I am trying to build a crawler using scrapy and selenium webdriver. I am trying to get a set of urls in parse()
and pass it to a callback function parse_url()
which again gets a different set of urls and passes it to parse_data()
The first callback to parse_url
works but the second to parse_data
gives an AssertionError
i.e if I run without parse_data
it prints a list of urls. But if I include it I get an assertion error
I have something like this
class mySpider(scrapy.Spider):
name = "mySpider"
allowed_domains = ["example.com"]
start_urls = [
"http://www.example.com/url",
]
def parse(self, response):
driver = webdriver.firefox()
driver.get(response.url)
urls = get_urls(driver.page_source) # get_url returns a list
yield scrapy.Request(urls, callback=self.parse_url(urls, driver))
def parse_url(self, url, driver):
url_list = []
for i in urls:
driver.get(i)
url_list.append( get_urls(driver.pagesource)) # gets some more urls
yeild scrapy.Request(urls, callback=self.parse_data(url_list, driver))

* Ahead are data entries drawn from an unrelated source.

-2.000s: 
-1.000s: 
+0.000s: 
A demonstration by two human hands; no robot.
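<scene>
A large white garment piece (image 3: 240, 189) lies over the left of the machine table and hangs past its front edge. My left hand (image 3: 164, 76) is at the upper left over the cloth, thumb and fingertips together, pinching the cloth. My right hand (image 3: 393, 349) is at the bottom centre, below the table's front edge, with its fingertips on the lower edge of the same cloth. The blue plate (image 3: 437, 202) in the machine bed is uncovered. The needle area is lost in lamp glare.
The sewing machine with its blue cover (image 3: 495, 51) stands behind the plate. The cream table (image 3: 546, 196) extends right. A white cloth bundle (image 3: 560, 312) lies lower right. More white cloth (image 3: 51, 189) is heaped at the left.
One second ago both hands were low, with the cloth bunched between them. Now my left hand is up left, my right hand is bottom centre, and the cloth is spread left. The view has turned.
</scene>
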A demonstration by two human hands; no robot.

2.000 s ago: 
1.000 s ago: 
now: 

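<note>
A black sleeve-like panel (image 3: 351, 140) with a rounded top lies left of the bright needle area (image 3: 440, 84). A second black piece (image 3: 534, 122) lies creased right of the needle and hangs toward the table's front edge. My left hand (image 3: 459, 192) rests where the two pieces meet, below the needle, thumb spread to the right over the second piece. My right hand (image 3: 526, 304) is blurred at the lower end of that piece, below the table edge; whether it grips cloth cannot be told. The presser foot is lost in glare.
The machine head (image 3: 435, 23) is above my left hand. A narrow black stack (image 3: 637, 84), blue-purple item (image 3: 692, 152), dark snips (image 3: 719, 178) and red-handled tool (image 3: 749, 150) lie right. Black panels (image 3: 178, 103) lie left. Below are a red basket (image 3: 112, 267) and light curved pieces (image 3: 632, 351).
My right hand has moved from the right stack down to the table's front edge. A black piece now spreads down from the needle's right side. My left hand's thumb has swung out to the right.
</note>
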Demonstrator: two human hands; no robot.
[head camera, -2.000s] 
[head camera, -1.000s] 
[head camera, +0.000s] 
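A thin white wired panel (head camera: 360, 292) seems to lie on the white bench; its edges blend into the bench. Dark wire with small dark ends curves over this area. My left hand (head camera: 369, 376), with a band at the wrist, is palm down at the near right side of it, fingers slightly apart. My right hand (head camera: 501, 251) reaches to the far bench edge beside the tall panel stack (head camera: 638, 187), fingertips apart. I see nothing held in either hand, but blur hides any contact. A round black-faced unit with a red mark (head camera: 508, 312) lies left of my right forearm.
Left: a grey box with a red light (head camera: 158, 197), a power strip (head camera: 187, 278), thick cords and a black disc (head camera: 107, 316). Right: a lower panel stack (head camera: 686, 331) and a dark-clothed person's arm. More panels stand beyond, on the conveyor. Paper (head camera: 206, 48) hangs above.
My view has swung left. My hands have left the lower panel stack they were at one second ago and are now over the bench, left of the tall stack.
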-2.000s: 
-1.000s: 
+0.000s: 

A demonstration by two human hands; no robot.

def parse_data(self, url_list, driver):
data = get_data(driver.pagesource)
This is the traceback,
Traceback (most recent call last):
File "/usr/local/lib/python2.7/dist-packages/scrapy/utils/defer.py", line 45, in mustbe_deferred
result = f(*args, **kw)
File "/usr/local/lib/python2.7/dist-packages/scrapy/core/spidermw.py", line 48, in process_spider_input
return scrape_func(response, request, spider)
File "/usr/local/lib/python2.7/dist-packages/scrapy/core/scraper.py", line 145, in call_spider
dfd.addCallbacks(request.callback or spider.parse, request.errback)
File "/usr/local/lib/python2.7/dist-packages/twisted/internet/defer.py", line 299, in addCallbacks
assert callable(callback)
AssertionError